** Information shown follows **

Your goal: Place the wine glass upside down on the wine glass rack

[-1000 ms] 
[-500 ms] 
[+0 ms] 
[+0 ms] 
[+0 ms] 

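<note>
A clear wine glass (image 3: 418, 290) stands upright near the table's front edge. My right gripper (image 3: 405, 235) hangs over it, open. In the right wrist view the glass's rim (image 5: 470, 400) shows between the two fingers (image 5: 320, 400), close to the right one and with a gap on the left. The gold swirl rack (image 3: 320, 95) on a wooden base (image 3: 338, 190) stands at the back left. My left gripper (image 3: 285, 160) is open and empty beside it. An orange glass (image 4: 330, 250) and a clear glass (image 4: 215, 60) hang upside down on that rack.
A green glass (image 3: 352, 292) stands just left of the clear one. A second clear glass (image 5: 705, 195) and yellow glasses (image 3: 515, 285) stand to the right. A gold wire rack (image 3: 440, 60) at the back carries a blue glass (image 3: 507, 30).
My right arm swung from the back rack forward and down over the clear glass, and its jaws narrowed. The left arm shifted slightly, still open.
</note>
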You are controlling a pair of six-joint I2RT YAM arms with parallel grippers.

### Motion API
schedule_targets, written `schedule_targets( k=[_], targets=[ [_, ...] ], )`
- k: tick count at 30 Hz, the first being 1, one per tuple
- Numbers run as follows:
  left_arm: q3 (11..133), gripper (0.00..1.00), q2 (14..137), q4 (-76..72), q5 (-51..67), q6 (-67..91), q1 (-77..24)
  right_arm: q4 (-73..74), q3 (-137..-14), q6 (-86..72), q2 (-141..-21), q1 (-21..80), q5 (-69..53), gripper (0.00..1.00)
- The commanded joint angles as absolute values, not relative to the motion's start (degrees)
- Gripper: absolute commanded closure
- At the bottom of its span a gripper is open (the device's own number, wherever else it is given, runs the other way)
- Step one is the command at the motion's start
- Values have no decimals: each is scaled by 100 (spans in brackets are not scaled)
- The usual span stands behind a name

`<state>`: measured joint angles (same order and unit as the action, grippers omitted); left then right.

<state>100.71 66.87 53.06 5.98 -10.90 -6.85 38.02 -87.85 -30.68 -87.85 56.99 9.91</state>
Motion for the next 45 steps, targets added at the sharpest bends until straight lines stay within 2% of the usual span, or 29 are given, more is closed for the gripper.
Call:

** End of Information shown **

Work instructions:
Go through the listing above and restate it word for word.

Your response:
Your goal: Place the wine glass upside down on the wine glass rack

[-1000 ms] 
[-500 ms] 
[+0 ms] 
[+0 ms] 
[+0 ms] 

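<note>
A clear wine glass (image 3: 418, 290) stands upright near the table's front edge. My right gripper (image 3: 405, 235) hangs over it, open. In the right wrist view the glass's rim (image 5: 470, 400) shows between the two fingers (image 5: 320, 400), close to the right one and with a gap on the left. The gold swirl rack (image 3: 320, 95) on a wooden base (image 3: 338, 190) stands at the back left. My left gripper (image 3: 285, 160) is open and empty beside it. An orange glass (image 4: 330, 250) and a clear glass (image 4: 215, 60) hang upside down on that rack.
A green glass (image 3: 352, 292) stands just left of the clear one. A second clear glass (image 5: 705, 195) and yellow glasses (image 3: 515, 285) stand to the right. A gold wire rack (image 3: 440, 60) at the back carries a blue glass (image 3: 507, 30).
My right arm swung from the back rack forward and down over the clear glass, and its jaws narrowed. The left arm shifted slightly, still open.
</note>
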You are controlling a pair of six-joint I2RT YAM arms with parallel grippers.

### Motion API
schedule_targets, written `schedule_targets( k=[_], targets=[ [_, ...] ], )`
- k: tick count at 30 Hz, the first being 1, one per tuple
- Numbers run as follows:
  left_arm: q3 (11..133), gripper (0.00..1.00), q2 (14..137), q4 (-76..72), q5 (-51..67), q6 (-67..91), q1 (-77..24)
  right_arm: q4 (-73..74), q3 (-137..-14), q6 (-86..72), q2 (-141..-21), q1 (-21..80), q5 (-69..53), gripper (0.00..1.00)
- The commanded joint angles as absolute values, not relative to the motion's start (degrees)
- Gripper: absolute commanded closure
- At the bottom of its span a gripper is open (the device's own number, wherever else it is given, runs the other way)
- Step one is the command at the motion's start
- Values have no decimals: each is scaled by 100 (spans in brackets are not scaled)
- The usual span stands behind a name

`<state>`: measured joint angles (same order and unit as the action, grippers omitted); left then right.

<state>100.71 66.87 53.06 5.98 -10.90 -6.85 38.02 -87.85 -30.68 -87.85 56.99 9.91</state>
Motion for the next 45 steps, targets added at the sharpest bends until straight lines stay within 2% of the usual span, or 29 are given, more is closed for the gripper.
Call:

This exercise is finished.